Behind-the-Scenes Star: How Micron Technology Is Surging Past Nvidia in Revenue Growth and Stock Price
The semiconductor sector has experienced impressive growth over the past year, driven by surging demand for AI infrastructure and data-center components. With NVIDIA’s Q4 FY2026 earnings now released, reporting another quarter of exceptional growth, including a sharp jump in data-center revenue and continued margin expansion, investors now have a clear benchmark for what ‘strong performance’ looks like at the top of the AI hardware stack.
Against that backdrop, the team at Tradingpedia looks at stock performance and quarterly revenue acceleration for six major semiconductor companies: Advanced Micro Devices (AMD), Broadcom, Micron Technology, Intel, NVIDIA, and Taiwan Semiconductor Manufacturing Company (TSMC).
Our findings show Micron Technology has seen the highest 12-month stock return growth among major semiconductor companies, including Nvidia and TSMC, with its stock surging 360% over the past year, climbing from roughly $91 to $429 as of February 25, 2026. The company also led in quarter-on-quarter revenue growth, reflecting surging demand for high-bandwidth computer memory. Tight supply and rising prices have boosted margins, positioning Micron as a critical supplier in the rapidly expanding AI infrastructure market.
Micron Outpaces the Competition in 1-Year Stock Returns
Over the past 12 months, U.S. computer memory and data storage company Micron Technology delivered the strongest stock performance in the sector, its price climbing from roughly $91 to $429 as of February 25, 2026, representing a +360% increase. This surge has been driven in part by a tightening supply of HBM3e and HBM4 memory chips, where strong AI-driven demand has allowed Micron to raise prices and expand profit margins, positioning the company as a critical supplier in the rapidly growing AI infrastructure market.

By comparison, NVIDIA posted a +54% 1-year return, despite maintaining the sector’s largest market capitalisation of $4.76 trillion. Much of NVIDIA’s expected growth from hyperscaler and enterprise AI adoption had already been priced in, limiting the scope of further expansion. Other large-cap players followed intermediate paths: Broadcom rose +64%, while AMD, TSMC, and Intel posted roughly +100% gains. This pattern illustrates a broader market rotation, with investors favoring upstream infrastructure suppliers, memory and foundry providers, over headline AI compute vendors.

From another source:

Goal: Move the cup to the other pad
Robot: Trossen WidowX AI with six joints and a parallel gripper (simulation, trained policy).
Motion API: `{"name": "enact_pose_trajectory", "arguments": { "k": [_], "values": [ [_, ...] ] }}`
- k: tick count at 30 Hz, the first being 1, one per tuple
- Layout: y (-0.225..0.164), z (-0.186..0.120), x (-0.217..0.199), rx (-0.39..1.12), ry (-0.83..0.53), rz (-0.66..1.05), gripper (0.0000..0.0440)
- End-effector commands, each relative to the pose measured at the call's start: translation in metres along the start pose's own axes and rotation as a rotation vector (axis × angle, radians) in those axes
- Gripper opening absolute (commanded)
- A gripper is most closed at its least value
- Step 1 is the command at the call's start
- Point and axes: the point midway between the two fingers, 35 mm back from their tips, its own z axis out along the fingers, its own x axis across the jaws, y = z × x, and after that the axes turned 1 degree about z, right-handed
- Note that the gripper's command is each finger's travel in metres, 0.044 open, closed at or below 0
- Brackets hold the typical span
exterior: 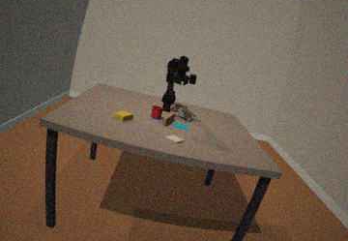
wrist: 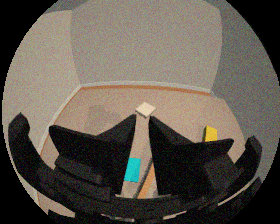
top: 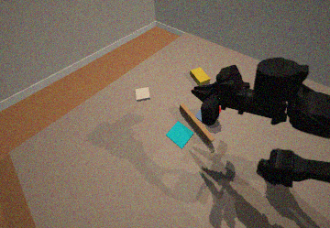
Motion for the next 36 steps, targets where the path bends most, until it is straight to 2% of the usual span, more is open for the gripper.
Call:
{"name": "enact_pose_trajectory", "arguments": {
  "k": [1,18,36],
  "values": [
    [-0.005,0.002,0.004,0.053,0.007,0.016,0.0068],
    [-0.028,0.007,0.014,0.324,-0.021,0.053,0.0083],
    [-0.054,0.006,0.009,0.603,-0.092,0.015,0.011]
  ]
}}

Micron Outpaces Rivals in AI-Driven Quarterly Revenue Surge
Recent quarterly results reveal clear differences in growth momentum across the semiconductor sector. Micron Technology posted the highest QoQ revenue growth at +21%, increasing revenues from $11.3 billion to $13.6 billion according to the company’s Q1 financial report (released December 2025), driven by an ever-growing demand among AI companies for computer memory and storage space. The company has also stopped selling consumer RAM to focus exclusively on AI and data center clients, further concentrating its exposure to the fastest-growing segment. NVIDIA followed with +19%, rising from $57.01 billion to $68.1 billion, reflecting ongoing GPU adoption by hyperscalers and enterprise clients.

Other companies showed more moderate sequential gains: Broadcom +13% to $18.02 billion, AMD +11% to $10.27 billion, while TSMC and Intel posted only +2% and flat growth at $33.73 billion and $13.7 billion, respectively.
Year-on-year growth highlights longer-term scale expansion. NVIDIA is firmly in the lead with a +73% year on year revenue growth, up from $39.3 billion to $68.1 billion. Micron ranks second, with its revenue expanding by 57% year on year, from $8.7 billion to $13.6 billion, demonstrating the rising market value of memory infrastructure suppliers. AMD, Broadcom, and TSMC all achieved solid annual growth between 25-34%, while Intel’s -4% YoY decline illustrates ongoing challenges in legacy CPU markets amid the AI-focused industry shift. Overall, momentum is strongest among firms supplying AI infrastructure, consistent with the rotation observed in stock performance.
Methodology
This report combines official quarterly and annual financial filings with publicly available market data. Revenue figures for Q3 and Q4 (Q4 2025-Q1 2026 for Micron Technology) 2025 were collected from company earnings reports, and quarter-on-quarter and year-on-year growth rates were calculated directly from these reported values. Stock price performance metrics, including YTD, 1-year, and 5-year returns, were sourced from Yahoo Finance and cross-checked with Investing.com to ensure accuracy. This approach provides a consistent basis for comparing both financial performance and market returns across the semiconductor sector.